Strategic, not just financial, impact

Observers say the direct financial hit to those carriers may be limited — their US operations are not huge revenue generators — but the strategic implications are stark. The agency’s draft would go beyond bans on providing services or equipment, moving into deeper controls over underlying internet infrastructure and interconnection protocols. “The proposal marks an escalation in the FCC’s restrictions, from banning Chinese firms from directly providing services to the public and limiting their hardware, towards deeper controls over underlying internet infrastructure and interconnection protocols,” said Harry Wang Yuxiang, a partner at Tahota Law Firm.

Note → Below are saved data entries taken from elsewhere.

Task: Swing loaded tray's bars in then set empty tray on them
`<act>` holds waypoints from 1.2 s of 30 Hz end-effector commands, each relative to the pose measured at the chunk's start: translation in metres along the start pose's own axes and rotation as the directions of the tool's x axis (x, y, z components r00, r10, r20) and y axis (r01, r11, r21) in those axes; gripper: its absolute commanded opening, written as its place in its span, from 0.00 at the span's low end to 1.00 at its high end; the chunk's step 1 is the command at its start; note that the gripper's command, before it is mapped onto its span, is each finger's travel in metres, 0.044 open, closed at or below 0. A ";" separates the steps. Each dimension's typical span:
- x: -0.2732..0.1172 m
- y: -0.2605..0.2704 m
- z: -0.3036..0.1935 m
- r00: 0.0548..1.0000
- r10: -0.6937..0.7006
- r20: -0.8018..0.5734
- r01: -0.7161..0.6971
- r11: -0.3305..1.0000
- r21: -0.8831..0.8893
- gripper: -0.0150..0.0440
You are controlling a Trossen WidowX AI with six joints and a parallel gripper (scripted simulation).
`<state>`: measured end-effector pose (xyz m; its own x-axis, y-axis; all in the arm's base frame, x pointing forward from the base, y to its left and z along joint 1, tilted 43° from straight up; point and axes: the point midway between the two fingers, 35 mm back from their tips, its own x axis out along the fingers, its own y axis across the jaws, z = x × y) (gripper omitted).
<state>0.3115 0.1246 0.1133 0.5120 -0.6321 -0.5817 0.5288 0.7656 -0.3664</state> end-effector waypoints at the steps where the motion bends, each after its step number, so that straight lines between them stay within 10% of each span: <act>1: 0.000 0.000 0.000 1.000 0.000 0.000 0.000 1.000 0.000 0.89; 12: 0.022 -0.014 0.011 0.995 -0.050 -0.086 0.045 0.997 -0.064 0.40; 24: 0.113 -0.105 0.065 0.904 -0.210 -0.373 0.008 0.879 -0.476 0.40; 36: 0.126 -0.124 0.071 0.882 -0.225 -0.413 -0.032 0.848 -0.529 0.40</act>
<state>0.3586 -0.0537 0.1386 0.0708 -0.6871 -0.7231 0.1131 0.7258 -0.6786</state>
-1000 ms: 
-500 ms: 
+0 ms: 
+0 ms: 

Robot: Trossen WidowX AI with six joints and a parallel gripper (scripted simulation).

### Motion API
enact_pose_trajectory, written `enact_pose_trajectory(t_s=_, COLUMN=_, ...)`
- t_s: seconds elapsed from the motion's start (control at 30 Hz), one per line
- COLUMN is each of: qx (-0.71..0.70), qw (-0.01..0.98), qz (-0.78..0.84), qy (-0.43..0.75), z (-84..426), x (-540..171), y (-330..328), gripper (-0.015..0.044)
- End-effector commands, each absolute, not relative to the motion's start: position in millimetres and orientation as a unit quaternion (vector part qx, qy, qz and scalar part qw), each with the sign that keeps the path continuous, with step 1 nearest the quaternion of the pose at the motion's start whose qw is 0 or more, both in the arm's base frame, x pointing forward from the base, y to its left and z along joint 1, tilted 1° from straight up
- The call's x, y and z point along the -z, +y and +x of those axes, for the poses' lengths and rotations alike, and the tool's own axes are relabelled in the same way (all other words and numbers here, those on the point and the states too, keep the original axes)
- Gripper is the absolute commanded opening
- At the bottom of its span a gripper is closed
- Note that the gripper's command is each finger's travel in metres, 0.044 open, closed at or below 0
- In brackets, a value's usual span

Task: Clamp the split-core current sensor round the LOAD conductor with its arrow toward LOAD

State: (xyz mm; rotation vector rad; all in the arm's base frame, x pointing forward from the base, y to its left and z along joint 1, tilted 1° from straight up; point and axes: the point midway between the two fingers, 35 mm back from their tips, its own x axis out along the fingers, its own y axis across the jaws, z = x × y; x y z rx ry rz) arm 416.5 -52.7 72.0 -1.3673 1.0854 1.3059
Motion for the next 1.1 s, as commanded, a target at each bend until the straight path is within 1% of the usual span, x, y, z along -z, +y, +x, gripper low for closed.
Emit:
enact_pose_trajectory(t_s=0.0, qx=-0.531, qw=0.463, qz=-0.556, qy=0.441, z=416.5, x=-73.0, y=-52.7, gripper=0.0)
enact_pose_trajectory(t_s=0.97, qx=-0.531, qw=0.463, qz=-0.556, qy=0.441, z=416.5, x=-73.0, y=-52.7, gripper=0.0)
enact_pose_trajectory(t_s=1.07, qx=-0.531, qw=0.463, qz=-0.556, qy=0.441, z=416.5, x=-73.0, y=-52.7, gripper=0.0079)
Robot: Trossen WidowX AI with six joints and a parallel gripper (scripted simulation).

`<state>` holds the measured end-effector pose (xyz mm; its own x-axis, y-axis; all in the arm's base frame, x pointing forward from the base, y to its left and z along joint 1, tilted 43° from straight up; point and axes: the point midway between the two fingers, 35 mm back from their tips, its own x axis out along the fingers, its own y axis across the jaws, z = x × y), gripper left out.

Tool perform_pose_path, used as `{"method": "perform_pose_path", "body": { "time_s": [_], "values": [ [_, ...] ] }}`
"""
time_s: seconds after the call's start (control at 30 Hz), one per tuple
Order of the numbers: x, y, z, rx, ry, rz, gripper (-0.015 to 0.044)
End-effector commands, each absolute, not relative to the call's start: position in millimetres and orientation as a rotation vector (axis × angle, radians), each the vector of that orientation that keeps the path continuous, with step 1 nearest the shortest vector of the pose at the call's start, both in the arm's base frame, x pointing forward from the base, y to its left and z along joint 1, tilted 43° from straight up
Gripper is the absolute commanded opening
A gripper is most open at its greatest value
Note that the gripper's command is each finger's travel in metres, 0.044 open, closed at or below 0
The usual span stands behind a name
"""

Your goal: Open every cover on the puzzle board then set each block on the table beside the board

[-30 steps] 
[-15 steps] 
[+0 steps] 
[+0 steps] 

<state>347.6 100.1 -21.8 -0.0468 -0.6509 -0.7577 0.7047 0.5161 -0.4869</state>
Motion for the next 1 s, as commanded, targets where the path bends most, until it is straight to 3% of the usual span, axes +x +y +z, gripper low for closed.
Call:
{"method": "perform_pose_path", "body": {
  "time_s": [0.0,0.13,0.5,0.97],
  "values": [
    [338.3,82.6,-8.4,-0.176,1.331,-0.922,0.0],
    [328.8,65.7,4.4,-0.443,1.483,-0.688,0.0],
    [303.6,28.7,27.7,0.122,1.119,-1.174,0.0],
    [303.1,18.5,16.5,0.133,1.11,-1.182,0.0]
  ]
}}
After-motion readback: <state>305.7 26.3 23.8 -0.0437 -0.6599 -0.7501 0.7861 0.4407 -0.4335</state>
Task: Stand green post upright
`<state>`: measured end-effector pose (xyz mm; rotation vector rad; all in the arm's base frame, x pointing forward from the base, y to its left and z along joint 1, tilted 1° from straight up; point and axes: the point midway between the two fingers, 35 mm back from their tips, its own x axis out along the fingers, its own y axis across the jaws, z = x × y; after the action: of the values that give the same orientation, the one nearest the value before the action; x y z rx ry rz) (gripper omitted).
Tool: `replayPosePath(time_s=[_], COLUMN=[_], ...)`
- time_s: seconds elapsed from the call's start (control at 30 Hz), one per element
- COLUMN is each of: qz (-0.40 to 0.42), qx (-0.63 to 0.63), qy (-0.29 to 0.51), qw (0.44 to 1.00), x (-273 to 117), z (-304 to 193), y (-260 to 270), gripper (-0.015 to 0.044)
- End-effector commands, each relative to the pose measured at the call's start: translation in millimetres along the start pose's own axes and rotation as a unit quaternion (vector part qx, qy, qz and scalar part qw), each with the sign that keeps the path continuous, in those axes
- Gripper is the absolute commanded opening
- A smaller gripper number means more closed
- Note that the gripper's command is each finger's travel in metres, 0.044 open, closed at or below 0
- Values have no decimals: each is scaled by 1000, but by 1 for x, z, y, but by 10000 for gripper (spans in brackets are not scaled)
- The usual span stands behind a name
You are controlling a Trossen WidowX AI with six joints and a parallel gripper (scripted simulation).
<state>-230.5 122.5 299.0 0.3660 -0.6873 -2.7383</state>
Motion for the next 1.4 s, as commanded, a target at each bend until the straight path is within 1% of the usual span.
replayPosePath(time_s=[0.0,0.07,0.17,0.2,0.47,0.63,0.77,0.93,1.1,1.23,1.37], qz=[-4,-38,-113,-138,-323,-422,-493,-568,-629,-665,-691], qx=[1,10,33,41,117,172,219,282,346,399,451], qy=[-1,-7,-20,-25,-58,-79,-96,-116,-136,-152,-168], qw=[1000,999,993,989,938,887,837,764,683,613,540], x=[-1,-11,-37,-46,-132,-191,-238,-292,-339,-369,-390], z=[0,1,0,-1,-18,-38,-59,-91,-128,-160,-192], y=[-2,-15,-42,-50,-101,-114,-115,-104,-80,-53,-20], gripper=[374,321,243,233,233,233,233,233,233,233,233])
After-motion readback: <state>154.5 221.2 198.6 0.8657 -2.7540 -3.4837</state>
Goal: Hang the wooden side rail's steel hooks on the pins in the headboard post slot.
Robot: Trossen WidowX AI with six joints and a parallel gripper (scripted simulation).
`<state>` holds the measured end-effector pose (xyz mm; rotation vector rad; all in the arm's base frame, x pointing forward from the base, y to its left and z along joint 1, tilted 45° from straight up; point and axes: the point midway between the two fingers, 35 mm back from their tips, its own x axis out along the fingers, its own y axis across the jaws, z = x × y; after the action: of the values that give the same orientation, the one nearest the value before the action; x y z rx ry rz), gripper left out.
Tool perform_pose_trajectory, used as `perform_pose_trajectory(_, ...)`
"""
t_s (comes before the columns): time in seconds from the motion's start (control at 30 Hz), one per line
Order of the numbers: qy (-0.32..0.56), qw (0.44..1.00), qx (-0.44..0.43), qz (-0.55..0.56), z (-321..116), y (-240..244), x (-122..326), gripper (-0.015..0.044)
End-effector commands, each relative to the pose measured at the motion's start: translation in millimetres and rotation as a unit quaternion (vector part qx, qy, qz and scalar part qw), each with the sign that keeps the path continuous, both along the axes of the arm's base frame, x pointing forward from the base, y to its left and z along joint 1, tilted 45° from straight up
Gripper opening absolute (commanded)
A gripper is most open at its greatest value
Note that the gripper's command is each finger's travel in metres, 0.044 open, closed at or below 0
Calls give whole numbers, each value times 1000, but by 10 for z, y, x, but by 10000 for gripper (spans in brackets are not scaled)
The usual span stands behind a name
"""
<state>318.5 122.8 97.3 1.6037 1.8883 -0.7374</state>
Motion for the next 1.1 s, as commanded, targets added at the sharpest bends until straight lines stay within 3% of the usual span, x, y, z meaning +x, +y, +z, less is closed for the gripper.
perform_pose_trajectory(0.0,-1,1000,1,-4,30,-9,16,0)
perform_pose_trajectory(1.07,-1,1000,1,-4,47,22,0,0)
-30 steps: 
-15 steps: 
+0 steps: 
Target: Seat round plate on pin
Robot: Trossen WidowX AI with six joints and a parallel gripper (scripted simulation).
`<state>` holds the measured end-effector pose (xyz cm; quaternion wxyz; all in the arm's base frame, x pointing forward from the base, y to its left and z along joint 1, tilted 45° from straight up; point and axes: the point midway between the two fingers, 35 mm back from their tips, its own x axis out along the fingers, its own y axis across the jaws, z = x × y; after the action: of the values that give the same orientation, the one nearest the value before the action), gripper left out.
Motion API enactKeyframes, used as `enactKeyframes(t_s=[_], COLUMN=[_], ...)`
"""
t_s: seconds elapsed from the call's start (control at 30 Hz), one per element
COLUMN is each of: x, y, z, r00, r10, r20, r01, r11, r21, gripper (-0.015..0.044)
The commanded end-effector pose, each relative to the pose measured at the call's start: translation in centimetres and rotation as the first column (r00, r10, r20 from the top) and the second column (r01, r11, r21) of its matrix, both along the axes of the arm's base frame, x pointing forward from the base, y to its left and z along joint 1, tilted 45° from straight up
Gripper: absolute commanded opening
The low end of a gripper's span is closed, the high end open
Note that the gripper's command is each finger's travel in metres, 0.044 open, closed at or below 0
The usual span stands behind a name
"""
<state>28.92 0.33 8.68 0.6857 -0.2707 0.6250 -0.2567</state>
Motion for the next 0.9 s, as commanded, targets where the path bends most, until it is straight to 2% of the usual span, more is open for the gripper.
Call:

Wider geopolitical context and next steps

This development is the latest episode in a multi‑year US‑China technology confrontation that has included export controls, sanctions and tightening restrictions on Chinese vendors. For Western readers: the FCC’s Covered List is part of a broader Washington effort to limit perceived national‑security exposure from foreign telecoms. The draft will still need regulatory procedures and likely face legal challenges and diplomatic pushback — and Beijing could respond in kind. What happens next will test how far the US is willing to push network decoupling and whether commercial pragmatism can withstand escalating geopolitics.